What the Data Doesn't Say—And What We Know About Évora
Notably, no firm completion dates have been announced for Évora's direct motorway link. The government's 2026 announcements focus most explicitly on Beja and Portalegre, where construction timelines and feasibility studies are underway. For Évora, the current committed infrastructure project is the Eastern Bypass (a dual-carriageway route that circles the city's eastern perimeter, easing through-traffic without creating a new motorway entrance).
This distinction matters for Évora residents and businesses. A bypass improves traffic flow for travelers passing through the city but doesn't provide the direct, high-speed entry and exit points that a full motorway connection would offer—meaning logistics companies and commuters still face longer routing times than residents of Beja or Portalegre will enjoy once their motorway links are complete. Évora, as the Alentejo's largest city by population and a UNESCO World Heritage site, has tourism and logistics demands that a bypass alone may not fully address. Whether a separate motorway connection for Évora is in the pipeline remains unclear; the government has not publicly detailed a timeline for this, and it remains a gap worth monitoring as projects advance.
The Broader Alentejo Strategy
The motorway commitment dovetails with other regional initiatives under the ALT2030 program, which funds cultural, social, and economic projects across the Alentejo. The government is also advancing agricultural and water infrastructure investments, recognizing that the region's economy hinges on agribusiness, cork, olive oil, wine, and increasingly, industrial food production like the Delta Cafés operation.
The challenge is execution. Portugal's track record on interior infrastructure is mixed—projects announced with fanfare have often faced delays, budget overruns, or outright cancellation when political winds shift. The A26, for instance, was partially built and then abandoned before the current government revived it.

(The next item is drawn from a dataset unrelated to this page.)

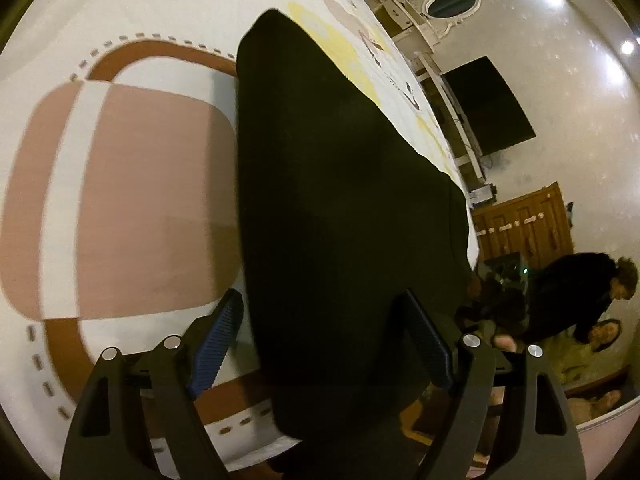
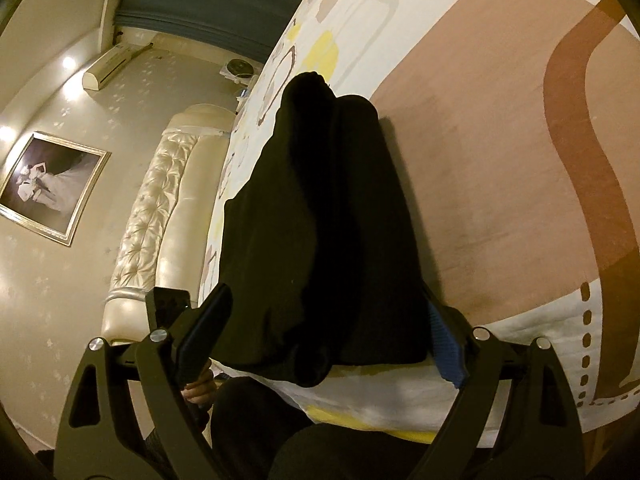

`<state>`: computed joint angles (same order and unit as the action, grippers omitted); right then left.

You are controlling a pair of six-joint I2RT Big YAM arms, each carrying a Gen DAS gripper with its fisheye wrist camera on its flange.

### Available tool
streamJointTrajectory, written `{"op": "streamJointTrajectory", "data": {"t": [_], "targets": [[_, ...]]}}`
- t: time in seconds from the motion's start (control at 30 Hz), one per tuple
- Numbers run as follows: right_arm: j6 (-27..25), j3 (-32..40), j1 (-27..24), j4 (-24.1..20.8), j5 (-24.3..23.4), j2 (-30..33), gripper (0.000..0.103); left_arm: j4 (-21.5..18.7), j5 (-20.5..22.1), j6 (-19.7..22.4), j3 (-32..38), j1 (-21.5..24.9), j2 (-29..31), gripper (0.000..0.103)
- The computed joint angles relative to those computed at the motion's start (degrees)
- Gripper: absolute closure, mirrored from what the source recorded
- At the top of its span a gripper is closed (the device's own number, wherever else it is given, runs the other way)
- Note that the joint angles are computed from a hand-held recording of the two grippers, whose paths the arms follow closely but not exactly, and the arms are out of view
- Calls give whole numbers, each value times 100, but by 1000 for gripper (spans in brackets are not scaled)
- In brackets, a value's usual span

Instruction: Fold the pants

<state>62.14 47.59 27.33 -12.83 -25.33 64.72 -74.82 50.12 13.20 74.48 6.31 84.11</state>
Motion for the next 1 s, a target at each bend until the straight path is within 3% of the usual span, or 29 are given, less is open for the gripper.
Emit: {"op": "streamJointTrajectory", "data": {"t": [0.07, 0.13, 0.17, 0.3, 0.37, 0.53, 1.0], "targets": [[-68, 71, 23, -123, 43, 40, 17, 60, 15, -20, -40, -13, -51, 30], [-136, 223, 80, -357, 104, 149, 35, 91, -96, -11, -68, -76, -81, 39], [-134, 196, 57, -332, 32, 187, 52, 131, -141, -52, -74, -90, -86, 45], [-115, 197, 148, -247, 81, 247, 63, 94, -234, 97, -49, -60, -98, 60], [-157, 253, 213, -303, 195, 252, 65, 144, -305, 88, -38, -69, -141, 67], [-138, 411, 347, -429, 442, 286, 68, 186, -454, -48, 54, -63, -177, 72], [-227, 1104, 692, -248, 298, 1108, 69, -39, -649, 256, 305, 647, -105, 73]]}}
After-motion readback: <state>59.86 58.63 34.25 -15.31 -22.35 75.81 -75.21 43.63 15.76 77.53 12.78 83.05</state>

For residents of Beja, Évora, and Portalegre, the proof will be in the pavement. The studies are underway, the contracts are being signed, and the bulldozers are moving—but the ultimate test is whether, in five years, a driver in Portalegre can reach Lisbon or Madrid in under two hours on a full motorway. Until then, the commitment remains just that: a promise on paper, not yet a road under wheels.